··· Supplied records

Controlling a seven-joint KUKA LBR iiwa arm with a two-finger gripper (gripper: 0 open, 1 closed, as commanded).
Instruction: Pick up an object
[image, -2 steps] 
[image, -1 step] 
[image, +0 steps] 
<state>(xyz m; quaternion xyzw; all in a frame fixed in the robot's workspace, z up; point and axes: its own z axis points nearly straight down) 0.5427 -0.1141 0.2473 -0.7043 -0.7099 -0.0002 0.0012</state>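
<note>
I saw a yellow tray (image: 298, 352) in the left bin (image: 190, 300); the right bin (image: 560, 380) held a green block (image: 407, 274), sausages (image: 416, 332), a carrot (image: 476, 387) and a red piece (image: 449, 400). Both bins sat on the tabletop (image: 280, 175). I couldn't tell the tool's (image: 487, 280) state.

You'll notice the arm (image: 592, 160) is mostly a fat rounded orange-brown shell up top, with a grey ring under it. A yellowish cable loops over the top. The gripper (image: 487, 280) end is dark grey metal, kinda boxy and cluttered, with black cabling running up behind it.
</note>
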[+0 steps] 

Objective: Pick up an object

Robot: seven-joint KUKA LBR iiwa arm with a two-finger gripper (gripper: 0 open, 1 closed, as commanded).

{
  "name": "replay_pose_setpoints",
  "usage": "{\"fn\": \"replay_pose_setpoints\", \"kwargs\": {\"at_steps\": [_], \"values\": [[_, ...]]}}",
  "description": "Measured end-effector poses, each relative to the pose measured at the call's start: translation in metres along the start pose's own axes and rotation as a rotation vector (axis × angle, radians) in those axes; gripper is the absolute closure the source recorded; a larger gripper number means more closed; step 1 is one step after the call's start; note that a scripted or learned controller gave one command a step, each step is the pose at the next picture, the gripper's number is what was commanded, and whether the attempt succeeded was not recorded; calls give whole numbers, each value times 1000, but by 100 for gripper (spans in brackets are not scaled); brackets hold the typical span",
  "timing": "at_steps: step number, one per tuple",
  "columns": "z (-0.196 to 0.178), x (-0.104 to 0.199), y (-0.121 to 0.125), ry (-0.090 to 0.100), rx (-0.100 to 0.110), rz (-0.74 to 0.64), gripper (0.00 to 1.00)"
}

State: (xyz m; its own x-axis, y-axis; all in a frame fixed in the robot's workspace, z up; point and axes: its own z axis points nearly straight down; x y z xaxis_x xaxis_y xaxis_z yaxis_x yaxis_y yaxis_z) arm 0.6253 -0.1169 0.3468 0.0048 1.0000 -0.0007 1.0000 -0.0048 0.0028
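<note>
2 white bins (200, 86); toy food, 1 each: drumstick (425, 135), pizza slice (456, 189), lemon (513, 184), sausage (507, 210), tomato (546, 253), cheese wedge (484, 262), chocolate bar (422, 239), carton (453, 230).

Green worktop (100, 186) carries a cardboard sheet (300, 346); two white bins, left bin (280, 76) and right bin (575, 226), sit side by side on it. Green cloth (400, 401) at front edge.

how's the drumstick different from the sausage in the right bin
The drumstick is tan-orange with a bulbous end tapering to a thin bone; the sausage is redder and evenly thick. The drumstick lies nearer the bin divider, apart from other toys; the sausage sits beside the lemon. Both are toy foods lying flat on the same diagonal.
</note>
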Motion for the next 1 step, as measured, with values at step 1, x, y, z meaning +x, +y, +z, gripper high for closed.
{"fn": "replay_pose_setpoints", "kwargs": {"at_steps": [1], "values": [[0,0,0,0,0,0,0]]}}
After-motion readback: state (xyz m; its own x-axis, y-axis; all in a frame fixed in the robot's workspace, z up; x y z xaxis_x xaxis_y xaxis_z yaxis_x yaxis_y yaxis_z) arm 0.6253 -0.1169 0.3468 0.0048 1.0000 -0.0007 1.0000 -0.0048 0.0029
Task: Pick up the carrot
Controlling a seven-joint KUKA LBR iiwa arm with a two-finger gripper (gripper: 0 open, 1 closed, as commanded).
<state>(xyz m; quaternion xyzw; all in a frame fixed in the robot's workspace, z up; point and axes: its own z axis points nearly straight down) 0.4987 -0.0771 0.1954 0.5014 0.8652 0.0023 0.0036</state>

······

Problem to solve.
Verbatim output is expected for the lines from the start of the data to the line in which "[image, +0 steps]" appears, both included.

Task result.
Controlling a seven-joint KUKA LBR iiwa arm with a two-finger gripper (gripper: 0 open, 1 closed, as commanded).
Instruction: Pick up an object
[image, -2 steps] 
[image, -1 step] 
[image, +0 steps] 

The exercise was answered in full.